Meet Ikea (Career Changed Assistance Dog)
This story came from Sandra Parton, who works with Canine Partners For Independence. You can also see some of Ikea's recent media work by clicking here.

Ikea is nearly 3 years old now [January 2002]. He came to live with me when he was eight weeks old to begin his life as an assistance dog for Canine Partners For Independence. I was his 'Puppy Parent'.   

Every thing was fine at first, then at ten weeks of age he was ill with vomiting and an upset tummy which didn't seem to clear up properly. And I also found a large lump on his tail so he underwent surgery to remove the lump.

He recovered well from the operation but he continued to be sick and was diagnosed with a long term gut infection. He needed six months of antibiotics to clear the infection. Even though the treatment was unpleasant, Ikea was always happy. He loved every one and was able to continue with his training. At nine months of age we had the all clear and things were looking up, until I noticed that he was limping and awkward as he walked.

After X-Rays and three months of investigation, it was decided that he would not be able to continue with his training.
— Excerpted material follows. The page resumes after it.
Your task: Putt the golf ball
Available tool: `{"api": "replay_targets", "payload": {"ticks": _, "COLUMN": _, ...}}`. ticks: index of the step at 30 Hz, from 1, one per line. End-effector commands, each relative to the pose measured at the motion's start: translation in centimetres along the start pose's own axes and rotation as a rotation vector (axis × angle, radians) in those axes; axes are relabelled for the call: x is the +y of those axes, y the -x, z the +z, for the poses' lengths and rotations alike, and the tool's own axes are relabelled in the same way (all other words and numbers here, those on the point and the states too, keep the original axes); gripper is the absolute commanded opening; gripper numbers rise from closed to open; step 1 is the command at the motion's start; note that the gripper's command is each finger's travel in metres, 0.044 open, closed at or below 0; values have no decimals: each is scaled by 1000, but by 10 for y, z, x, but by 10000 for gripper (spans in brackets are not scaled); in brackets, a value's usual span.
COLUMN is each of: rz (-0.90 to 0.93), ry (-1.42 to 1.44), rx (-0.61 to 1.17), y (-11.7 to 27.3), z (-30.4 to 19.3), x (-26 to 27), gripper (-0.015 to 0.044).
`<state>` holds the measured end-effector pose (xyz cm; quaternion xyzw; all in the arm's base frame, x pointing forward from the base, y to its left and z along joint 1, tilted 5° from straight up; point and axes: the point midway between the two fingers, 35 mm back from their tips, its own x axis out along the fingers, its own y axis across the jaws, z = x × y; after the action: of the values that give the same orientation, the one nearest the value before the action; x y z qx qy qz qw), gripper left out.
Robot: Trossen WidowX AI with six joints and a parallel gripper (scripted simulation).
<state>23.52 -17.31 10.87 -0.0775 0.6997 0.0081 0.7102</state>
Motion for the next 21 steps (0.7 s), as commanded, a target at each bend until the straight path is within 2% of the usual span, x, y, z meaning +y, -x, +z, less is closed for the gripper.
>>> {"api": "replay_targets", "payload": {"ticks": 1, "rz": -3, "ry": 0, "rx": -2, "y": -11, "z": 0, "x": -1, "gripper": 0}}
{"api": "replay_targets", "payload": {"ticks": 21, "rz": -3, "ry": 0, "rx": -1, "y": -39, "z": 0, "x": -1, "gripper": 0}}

He had problems with his hocks that meant that he had poor mobility in his hind legs. Since his retirement at twelve months of age, he has also been diagnosed as having an under-active thyroid gland.
All his hard work and personality have not gone to waste as I was able to adopt Ikea and he now does Assistance Dog Demonstration Work for Canine Partners For Independence.

He loves the work, although he's not sure about the camera. Here is Ikea demonstrating some of his many learned skills, such as retrieving clothes from the dryer and paying for a purchase. And, the article below shows Ikea (pictured in the middle) at work with his home brother, Assistance Dog Endal (shown on the left).


I thought this was Bark-lays bank..., Wednesday, February 28, 2007

They might not be able to help if you forget your Pin, but these dogs can get your money out without paws-ing for thought.

The pooches are among an army of 'assistance dogs' who have been trained to withdraw money from cash machines for their disabled owners.

They are adept at inserting and withdrawing cards at ATMs to help owners in wheelchairs who are often not able to stretch far enough to do it themselves.

A spokesman for charity Canine Partners, which trains the dogs, said: 'They put in the card and take it out and take out the money and give it to the person in the wheelchair.

'They can't put in the Pin but a person in a wheelchair can go sideways on and do that.'

Up to 30 dogs are trained each year and the charity is hoping to double that figure next year. It takes two years to train them, in which time they also learn to load the washing and pick up items from shop shelves. One of the graduates of the scheme is ten-year-old Endal, who helped start the ATM service by chance. The labrador's owner is Allen Parton, a Gulf War veteran who lost the feeling down his right side after an accident in 1991 while serving as an officer in the Royal Navy.

Now in a wheelchair, he said that one day he was struggling to retrieve his cash from an ATM when Endal jumped up to reach for the card, money and receipt with his mouth. Mr Parton said: 'It was amazing, as he had never been taught to do this.' The feat helped Endal earn the Dog of the Millennium award in 1999.